[Mono-winforms-list] Re: Problem with Form.Show() and Thread.Sleep()

Peter Dennis Bartok peter at novonyx.com
Wed Jun 8 19:51:24 EDT 2005


I'm guessing you're running this with Mono on X11, not on Win32. The fact 
that you're getting a Window at all is a particular Windows 'feature'. X11 
will not create a window until the message pump is running.

If you ran the same sample on Win32, with Mono and our MWF, you would see 
exact same results as with Microsoft's implementation (and as described in 
the book).
While it is thinkable to work around that somehow, by firing the message 
pump until the window shows up, I think that would cause more severe 
incompatibilities since some messages already have been processed.

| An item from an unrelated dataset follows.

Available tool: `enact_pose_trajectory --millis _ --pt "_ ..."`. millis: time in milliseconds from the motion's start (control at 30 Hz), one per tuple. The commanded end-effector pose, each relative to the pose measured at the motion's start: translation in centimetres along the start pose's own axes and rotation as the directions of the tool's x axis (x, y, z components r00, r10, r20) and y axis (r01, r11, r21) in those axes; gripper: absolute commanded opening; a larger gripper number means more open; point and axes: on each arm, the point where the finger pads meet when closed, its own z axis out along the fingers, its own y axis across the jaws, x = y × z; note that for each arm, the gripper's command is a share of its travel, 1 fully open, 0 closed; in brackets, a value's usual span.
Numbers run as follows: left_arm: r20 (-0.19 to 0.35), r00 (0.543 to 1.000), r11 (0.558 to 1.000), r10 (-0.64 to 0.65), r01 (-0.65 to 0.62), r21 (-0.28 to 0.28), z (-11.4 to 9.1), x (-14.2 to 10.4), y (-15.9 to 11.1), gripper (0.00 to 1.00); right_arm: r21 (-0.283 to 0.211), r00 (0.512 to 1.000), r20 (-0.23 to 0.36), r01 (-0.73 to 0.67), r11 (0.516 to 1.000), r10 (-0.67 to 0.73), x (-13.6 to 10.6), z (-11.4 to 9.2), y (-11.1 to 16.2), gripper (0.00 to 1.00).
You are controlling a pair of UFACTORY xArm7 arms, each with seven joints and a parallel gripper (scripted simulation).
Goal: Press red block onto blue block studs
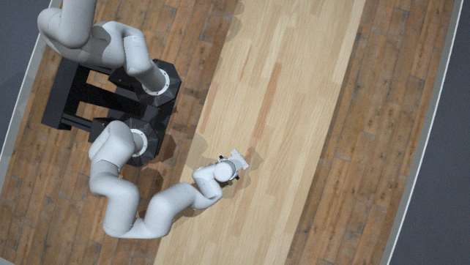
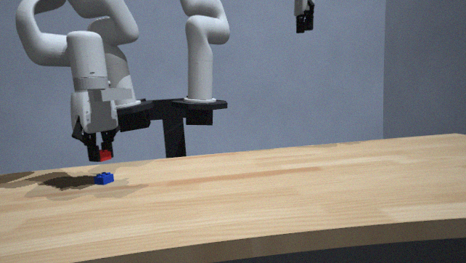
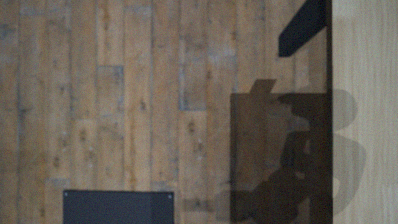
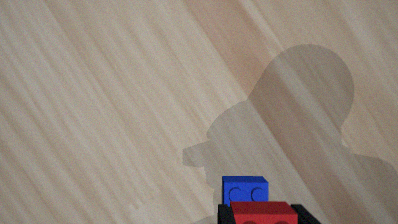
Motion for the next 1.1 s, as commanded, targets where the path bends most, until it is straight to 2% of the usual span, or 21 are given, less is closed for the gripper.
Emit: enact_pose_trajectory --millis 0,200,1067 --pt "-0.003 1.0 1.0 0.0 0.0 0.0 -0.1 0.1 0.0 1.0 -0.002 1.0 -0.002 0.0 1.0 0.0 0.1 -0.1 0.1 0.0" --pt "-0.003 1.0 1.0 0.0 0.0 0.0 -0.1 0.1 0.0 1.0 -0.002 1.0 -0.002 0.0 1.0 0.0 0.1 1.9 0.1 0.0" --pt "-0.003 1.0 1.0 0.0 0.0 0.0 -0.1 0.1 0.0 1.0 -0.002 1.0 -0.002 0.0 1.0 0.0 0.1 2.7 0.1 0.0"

Look at it this way: Mono's way of showing you on X11 how important a 
running message pump can be is way more impressive than on Windows :-) It 
really emphasizes the point by not even showing you a window, instead of 
showing a frozen window. Yes. I'm half kidding :-)

Cheers,
  Peter



-----Original Message-----
From: "Christopher Nehren" <apeiron+usenet at coitusmentis.info>
To: <mono-winforms-list at ximian.com>
Date: 08 June, 2005 17:40
Subject: [Mono-winforms-list] Re: Problem with Form.Show() and 
Thread.Sleep()


>On 2005-06-08, Kornél Pál scribbled these
>curious markings:
>> I have tried the code you sent on Windows using .NET Framework and Mono 
>> as
>> well. It worked but creating a window without a message queue will lead 
>> to
>> an unresponsive window.
>
>As a matter of fact, that's precisely the point of that example. There's
>several examples following it which fix the problem (though I have
>problems with those, too). I would imagine that it's a problem with my
>setup if it's not failing in the proper way, yes? I'm trying to learn
>WinForms with Mono, and it's difficult if I don't see the same thing the
>author describes.
>
>> You should use only the following line in Main:
>>
>> Application.Run(new Form());
>
>Yep, that's mentioned as well.
>
>Best Regards,
>Christopher Nehren
>-- 
>I abhor a system designed for the "user", if that word is a coded
>pejorative meaning "stupid and unsophisticated". -- Ken Thompson
>If you ask the wrong people questions, you get "Joel on Software".
>Unix is user friendly. However, it isn't idiot friendly.